# ABOUT THIS EXERCISE
Produce a copy of every line in the records that holds the string "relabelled".

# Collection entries
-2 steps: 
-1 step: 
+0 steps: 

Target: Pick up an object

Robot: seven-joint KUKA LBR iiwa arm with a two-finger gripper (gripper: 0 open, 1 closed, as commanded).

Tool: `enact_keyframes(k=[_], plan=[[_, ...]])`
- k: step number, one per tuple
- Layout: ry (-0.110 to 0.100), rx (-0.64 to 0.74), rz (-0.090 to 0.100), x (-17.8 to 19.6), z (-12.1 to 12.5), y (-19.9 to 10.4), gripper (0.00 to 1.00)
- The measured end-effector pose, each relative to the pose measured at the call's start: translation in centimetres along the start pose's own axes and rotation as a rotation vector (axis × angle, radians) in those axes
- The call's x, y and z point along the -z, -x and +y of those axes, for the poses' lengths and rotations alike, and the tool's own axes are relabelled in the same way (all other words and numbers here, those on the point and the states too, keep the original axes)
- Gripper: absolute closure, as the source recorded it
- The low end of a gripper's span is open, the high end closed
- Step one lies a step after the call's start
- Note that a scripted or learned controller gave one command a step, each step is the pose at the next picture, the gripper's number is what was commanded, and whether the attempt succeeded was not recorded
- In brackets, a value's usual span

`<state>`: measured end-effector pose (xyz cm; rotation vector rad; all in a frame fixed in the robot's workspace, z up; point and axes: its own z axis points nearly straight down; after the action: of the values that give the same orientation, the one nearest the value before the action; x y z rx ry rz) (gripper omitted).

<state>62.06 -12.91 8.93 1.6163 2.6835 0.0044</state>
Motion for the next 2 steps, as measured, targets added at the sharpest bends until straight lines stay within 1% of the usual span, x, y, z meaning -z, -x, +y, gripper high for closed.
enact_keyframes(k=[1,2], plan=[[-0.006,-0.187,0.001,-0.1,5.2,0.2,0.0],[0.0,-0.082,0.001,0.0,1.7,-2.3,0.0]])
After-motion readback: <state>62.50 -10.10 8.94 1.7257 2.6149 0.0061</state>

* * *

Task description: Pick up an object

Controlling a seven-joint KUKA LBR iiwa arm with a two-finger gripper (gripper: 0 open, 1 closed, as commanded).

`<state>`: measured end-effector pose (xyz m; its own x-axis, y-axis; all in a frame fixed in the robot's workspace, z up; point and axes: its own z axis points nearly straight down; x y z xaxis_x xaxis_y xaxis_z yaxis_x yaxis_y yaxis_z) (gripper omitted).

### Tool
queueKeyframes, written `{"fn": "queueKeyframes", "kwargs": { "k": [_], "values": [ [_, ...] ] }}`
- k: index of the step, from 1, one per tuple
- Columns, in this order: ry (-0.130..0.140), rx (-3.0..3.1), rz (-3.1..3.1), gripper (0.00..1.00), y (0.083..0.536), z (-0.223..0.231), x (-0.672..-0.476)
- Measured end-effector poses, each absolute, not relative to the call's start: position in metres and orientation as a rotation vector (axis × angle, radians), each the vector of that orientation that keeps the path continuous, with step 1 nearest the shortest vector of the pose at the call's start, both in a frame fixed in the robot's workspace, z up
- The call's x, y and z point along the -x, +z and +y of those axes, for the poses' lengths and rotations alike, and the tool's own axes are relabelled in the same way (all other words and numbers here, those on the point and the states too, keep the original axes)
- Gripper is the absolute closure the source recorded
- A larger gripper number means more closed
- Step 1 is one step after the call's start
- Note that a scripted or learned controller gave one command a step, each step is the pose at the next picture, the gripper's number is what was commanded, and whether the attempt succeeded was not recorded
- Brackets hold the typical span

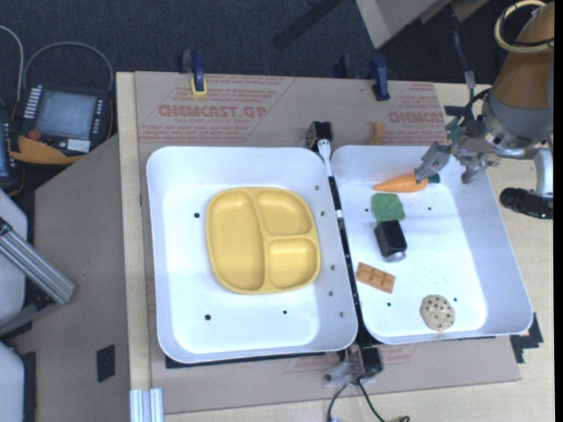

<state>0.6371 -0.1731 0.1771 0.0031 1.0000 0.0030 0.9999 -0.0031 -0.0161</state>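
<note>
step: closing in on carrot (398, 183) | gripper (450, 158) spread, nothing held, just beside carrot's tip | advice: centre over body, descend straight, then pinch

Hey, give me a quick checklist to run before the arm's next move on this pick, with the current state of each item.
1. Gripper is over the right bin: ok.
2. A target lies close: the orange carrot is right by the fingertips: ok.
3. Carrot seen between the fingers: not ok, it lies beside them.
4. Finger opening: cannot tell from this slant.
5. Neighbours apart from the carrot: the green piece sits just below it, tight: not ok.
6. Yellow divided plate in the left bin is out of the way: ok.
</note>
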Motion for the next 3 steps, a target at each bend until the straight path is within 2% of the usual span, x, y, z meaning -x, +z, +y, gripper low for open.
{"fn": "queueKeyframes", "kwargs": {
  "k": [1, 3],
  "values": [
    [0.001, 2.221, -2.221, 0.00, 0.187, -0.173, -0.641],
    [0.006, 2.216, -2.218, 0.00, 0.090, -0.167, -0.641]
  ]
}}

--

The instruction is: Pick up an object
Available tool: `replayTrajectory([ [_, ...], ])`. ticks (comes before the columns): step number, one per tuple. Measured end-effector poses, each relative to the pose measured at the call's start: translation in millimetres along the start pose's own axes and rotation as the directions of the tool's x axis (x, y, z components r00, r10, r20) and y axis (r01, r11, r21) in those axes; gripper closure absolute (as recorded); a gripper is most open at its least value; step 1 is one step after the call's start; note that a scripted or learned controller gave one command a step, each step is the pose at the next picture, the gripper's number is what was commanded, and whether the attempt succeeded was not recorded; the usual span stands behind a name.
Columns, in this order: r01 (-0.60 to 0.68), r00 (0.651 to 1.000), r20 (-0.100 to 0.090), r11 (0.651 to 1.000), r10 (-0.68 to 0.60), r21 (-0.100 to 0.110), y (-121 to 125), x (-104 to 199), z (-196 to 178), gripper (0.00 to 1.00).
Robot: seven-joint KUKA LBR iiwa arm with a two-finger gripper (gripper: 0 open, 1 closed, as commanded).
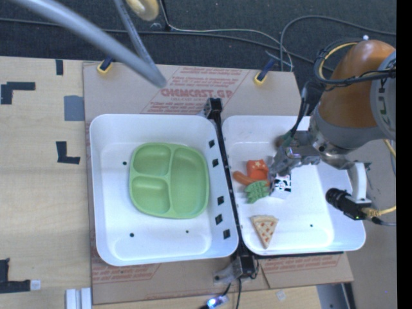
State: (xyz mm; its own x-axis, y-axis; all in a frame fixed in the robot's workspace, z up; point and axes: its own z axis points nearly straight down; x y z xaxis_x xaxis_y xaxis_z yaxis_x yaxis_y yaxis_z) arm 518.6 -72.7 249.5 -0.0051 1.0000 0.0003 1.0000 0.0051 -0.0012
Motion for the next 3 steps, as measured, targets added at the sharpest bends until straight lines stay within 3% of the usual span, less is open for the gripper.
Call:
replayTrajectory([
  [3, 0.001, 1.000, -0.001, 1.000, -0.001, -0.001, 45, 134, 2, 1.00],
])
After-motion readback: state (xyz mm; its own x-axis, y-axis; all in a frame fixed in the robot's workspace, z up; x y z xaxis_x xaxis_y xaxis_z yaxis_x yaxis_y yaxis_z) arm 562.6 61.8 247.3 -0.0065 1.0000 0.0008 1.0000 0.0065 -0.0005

# REPLY TO THE EXERCISE
- The call's x, y and z point along the -z, -x and +y of those axes, for the poses' lengths and rotations alike, and the tool's own axes are relabelled in the same way (all other words and numbers here, those on the point and the states too, keep the original axes)
- The call's x, y and z point along the -x, +z and +y of those axes, for the poses' lengths and rotations alike, and the tool's own axes are relabelled in the same way (all other words and numbers here, those on the point and the states too, keep the original axes)

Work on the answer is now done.